I let the team know that as long as they have the guest’s best interests in mind when taking initiatives, the management team will have their backs – that opens the door for the team to have the courage to improvise… for a successful opening, we need to be able to play jazz, not just read sheet music.

COVID was the greatest opening challenge – without a doubt. So much fear. So much uncertainty. It forced us to re-examine every detail of every process in the hotel with everyone’s health and safety in mind. Quite honestly, we just took things one day at a time, stayed as close as possible to the team and followed the ever-changing information from the authorities.

Personally, I collaborated with a group of other GMs from around the world, sharing best practices to adapt and build a new guest and employee experience.

Sergio Maclean

Sergio Maclean, Mac&Lo Hospitality, operators of Shinola Hotel, Detroit, Michigan

We’ve opened about five hotels and a few restaurants, and it’s never the same. The one thing we always try to do is go dark for a day right before opening. It’s a means of turning off before we have to be completely turned on – a self-prescribed calm before the storm, if you will.

We try to give the entire team a day off before we open, as well. If possible, we even set up a little pre-opening party. This is always great for us and the team because it gives us a moment to step away from the chaos and look at all the work we’ve done thus far before the craziness of opening.

Everything is a team effort for us. So, there is little I can do personally that will have an effect on the outcome other than being supportive of the team and making sure they have all the resources needed and are in the right frame of mind. The team’s mental space is fundamental to success, and anything can affect it at any time.

I stay away from the cliches that we have all heard about, read about, and talked about. Be upfront and clear. Leadership is not about stating famous quotes or quoting famous people; leadership is about relating directly to your team as a member of the team, confronting the challenges as they are, sharing the risks, the fears, and the successes of the team as a whole and as a group of individuals. Be honest and vulnerable – only then are you truly leading and motivating a team.

Those great leaders that issued those great quotes were talking from their hearts, from their personal experiences. None of them would be remembered or remarkable if they were just quoting someone else.

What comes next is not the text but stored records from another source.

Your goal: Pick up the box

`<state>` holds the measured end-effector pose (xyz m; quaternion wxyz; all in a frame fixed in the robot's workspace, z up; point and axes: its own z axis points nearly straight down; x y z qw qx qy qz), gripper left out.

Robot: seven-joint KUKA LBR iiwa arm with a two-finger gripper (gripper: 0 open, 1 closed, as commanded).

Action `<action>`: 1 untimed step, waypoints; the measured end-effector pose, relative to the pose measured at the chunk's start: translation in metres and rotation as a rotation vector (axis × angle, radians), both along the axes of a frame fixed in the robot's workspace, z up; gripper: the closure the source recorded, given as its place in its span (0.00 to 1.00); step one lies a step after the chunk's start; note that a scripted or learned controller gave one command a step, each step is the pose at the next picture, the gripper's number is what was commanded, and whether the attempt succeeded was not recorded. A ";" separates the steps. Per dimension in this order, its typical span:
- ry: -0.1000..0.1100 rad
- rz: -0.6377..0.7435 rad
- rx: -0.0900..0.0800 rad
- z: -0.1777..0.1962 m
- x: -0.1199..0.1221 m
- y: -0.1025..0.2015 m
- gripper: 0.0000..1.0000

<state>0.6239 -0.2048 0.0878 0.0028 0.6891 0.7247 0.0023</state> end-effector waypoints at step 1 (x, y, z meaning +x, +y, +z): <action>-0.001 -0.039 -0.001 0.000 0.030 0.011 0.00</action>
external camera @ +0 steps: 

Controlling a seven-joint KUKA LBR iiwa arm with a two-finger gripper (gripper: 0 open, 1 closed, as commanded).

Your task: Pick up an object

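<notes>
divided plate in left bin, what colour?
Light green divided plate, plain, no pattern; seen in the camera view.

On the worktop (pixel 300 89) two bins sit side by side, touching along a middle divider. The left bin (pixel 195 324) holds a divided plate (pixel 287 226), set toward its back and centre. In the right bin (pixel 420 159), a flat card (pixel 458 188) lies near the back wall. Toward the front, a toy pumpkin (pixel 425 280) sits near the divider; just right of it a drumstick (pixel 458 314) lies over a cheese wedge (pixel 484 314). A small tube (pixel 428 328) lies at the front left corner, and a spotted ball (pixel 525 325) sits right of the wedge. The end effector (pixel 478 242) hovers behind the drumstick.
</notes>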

“Resonance” is best achieved with a true and meaningful message, and it doesn’t have to be poetry or smart or brilliant. It just needs to be honestly connected to you and your team.

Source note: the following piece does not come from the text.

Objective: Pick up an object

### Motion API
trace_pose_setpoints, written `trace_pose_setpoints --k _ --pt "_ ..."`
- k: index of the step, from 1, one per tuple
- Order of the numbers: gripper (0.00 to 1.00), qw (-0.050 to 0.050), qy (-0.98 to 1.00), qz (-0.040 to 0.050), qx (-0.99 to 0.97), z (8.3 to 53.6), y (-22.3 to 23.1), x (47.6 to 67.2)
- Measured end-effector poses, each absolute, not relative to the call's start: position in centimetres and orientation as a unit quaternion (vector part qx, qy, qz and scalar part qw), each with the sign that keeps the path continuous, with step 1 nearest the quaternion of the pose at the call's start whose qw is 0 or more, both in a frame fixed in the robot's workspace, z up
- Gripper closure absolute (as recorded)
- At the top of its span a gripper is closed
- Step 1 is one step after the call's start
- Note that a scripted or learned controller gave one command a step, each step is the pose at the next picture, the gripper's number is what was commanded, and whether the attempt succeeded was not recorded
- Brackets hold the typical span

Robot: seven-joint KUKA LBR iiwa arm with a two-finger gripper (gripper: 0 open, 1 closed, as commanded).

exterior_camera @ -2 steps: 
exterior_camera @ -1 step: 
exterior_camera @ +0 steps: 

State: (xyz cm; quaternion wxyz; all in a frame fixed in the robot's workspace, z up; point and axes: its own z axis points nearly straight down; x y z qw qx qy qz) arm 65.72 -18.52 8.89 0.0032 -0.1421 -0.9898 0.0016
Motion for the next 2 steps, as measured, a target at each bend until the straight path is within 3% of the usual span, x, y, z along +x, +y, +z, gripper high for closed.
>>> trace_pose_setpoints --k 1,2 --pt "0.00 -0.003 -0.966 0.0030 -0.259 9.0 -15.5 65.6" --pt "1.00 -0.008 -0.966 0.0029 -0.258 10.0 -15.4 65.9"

The biggest opening challenge for me is my own personality – knowing when the best that can be achieved at that moment is achieved and letting it be. Things are never finished, never perfect. Accepting that is a challenge; not accepting it is a recipe for failure. How do I overcome it? I breathe.

Brian Englehart

Brian Englehart, general manager, Maison de la Luz, New Orleans, Louisiana

Teamwork and fellowship are two important components for the success of any hotel and that camaraderie, I would argue, is more apparent in the state of Louisiana. It just has a way of bringing people together.

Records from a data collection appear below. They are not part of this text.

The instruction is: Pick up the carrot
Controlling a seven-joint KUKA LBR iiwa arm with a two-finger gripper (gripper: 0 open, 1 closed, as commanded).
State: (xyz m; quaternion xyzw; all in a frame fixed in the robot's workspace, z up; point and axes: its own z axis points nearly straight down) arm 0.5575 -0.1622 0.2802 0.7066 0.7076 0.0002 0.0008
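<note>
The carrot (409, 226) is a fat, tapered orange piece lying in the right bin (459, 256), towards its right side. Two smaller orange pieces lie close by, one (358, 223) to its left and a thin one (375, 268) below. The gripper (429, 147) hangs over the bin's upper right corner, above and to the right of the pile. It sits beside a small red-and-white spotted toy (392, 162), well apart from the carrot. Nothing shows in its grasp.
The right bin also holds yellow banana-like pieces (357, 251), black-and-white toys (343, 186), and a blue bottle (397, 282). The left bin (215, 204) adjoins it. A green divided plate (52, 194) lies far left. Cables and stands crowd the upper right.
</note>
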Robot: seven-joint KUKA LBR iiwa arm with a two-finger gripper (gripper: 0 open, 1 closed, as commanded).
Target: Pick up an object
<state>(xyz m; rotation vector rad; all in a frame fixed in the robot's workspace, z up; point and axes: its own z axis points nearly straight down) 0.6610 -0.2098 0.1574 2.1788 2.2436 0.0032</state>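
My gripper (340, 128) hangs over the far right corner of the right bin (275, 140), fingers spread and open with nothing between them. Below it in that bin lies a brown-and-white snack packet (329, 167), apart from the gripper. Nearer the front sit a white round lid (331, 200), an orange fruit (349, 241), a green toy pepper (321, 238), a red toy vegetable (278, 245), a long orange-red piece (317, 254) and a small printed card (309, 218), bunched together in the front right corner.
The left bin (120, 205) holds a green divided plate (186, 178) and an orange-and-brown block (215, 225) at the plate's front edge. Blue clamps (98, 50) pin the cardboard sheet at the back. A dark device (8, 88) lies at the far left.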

One tradition that is special to me is putting together a crawfish boil for my team and their families. There is no one from Louisiana that does not cook their crawfish. So, before opening, I invite everyone over and have two 40-pound sacks.

When we opened Maison de la Luz in 2019, my son was 18 and helped with cooking, which made it even more special. The recipe to the hotel’s success is my crawfish boil – pun intended.

When we prepare to open a hotel, I walk the entire property and personally assist with cleaning up to opening the doors to be sure all is perfect.

I involve the team in decision making and creating the service culture, and I always have them practice service skills on the contractors in the building.

Empowerment only works if you are present for your team and support them in creating memorable guest experiences, which creates a psychologically safe environment for the team. They have to trust you as much as you trust them.